This week, the Commerce Department released its Annual Trade Highlights which found that the petroleum deficit in 2014 was at the lowest point since 2004. For those of you who may not be familiar, the “petroleum deficit” is the percentage of the U.S. trade deficit that is attributable to importing crude oil and refined petroleum products.
Driven principally by the United States’ energy renaissance, the Commerce Department also noted that 2014 marked a record high in the value of refined petroleum products (i.e. gasoline, diesel fuel, jet fuel etc.) exported from the U.S. to our trading partners around the world, accounting for nearly 10 percent ($146 billion) of the total value of all products exported from the U.S. last year.

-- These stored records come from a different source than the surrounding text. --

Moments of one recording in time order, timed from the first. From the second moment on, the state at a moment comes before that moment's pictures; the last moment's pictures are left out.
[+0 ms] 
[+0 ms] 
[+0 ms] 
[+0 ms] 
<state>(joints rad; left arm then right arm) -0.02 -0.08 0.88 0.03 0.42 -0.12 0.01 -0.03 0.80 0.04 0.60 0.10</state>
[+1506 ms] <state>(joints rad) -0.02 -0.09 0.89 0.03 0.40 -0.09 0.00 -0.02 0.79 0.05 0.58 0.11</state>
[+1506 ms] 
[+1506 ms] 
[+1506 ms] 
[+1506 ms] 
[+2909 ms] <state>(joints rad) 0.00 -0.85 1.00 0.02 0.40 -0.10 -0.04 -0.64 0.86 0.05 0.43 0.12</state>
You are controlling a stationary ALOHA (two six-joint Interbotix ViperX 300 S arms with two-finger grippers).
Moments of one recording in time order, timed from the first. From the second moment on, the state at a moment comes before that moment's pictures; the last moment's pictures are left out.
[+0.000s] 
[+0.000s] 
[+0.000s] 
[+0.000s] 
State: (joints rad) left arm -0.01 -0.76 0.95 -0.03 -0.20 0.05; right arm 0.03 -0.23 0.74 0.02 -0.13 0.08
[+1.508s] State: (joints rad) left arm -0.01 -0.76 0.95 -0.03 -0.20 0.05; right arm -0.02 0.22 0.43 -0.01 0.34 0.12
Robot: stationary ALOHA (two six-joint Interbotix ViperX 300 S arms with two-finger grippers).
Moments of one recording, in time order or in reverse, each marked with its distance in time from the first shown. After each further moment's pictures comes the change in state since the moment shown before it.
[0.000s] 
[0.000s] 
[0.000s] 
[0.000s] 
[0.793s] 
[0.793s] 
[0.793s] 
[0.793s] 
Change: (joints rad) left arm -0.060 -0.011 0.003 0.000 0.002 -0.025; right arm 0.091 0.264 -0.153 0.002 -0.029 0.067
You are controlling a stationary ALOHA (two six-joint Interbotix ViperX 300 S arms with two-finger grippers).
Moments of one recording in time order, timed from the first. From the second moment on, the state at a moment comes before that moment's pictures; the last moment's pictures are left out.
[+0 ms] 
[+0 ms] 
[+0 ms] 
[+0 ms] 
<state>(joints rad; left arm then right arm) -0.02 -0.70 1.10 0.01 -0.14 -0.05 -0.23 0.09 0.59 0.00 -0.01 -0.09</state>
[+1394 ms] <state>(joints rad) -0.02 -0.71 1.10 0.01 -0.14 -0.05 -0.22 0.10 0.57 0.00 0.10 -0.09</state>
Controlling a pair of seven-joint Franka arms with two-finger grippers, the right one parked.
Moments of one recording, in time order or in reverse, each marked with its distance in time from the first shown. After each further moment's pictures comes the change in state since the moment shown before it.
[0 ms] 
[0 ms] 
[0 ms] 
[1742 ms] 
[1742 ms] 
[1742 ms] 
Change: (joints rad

So, what’s the good news? Well, America is becoming more energy secure through the increased production of our domestic oil and natural gas resources. As the Wall Street Journal noted this week, the domestic “Oil Boom a ‘Game-Changer’ on Trade Deficit”:
“The U.S. oil boom is redrawing America’s trade picture. Petroleum imports accounted for less than 20% of the nation’s trade deficit last year, down from more than 40% only five years earlier, according to figures for 2014 released Thursday… “If we hadn’t had this oil boom I think our deficit would be lot larger than it is right now,” said IHS Global Insight economist Patrick Newport. “It’s a game-changer.”
This is good news because we’re now able to reduce the volume of crude oil that we historically imported in greater quantities – which contributed to the trade deficit – and rely more on crude oil produced in places like North Dakota and Texas.
How does crude oil exports factor into this? As you may know, government policy allows for unfettered exports of gasoline, diesel fuel, jet fuel and other refined products; however, it prohibits domestically produced crude oil from being traded with our friends and allies around the world.
If Congress and/or President Obama were to repeal this policy, studies show that the trade deficit – and specifically the petroleum deficit – could narrow to the tune of billions of dollars per year while also putting downward pressure on the price consumers pay for gasoline at the pump and providing our trading partners with a reliable, stable and secure source of oil.
From ICF International:
“Lifting crude oil export restrictions contributes to expanded U.S. exports. This could narrow the U.S. trade deficit by $22.3 billion in 2020.”
In fact, the White House has recognized the impact domestic energy production can have on reducing the deficit. In a blog posted on the White House website on August 29, 2013, two of the president’s top economic advisors, Jason Furman and Gene Sperling, wrote:
“[T]he President’s focus on increasing America’s energy independence is not just a critical national security strategy, it is also part of an economic plan to create jobs, expand growth and cut the trade deficit.”
“We will shortly be at the point where domestic crude oil production exceeds imports on a sustained basis for the first time since the early 1990s. The increased domestic supply combined with increased oil efficiency of the economy reduces vulnerability to global supply disruptions and price shocks, enhancing our national security.”
Others have weighed in on the debate as well:
Narrowing our trade deficit benefits all Americans, and lifting the crude oil export ban would ensure that we experience the positive economic effects for generations to come.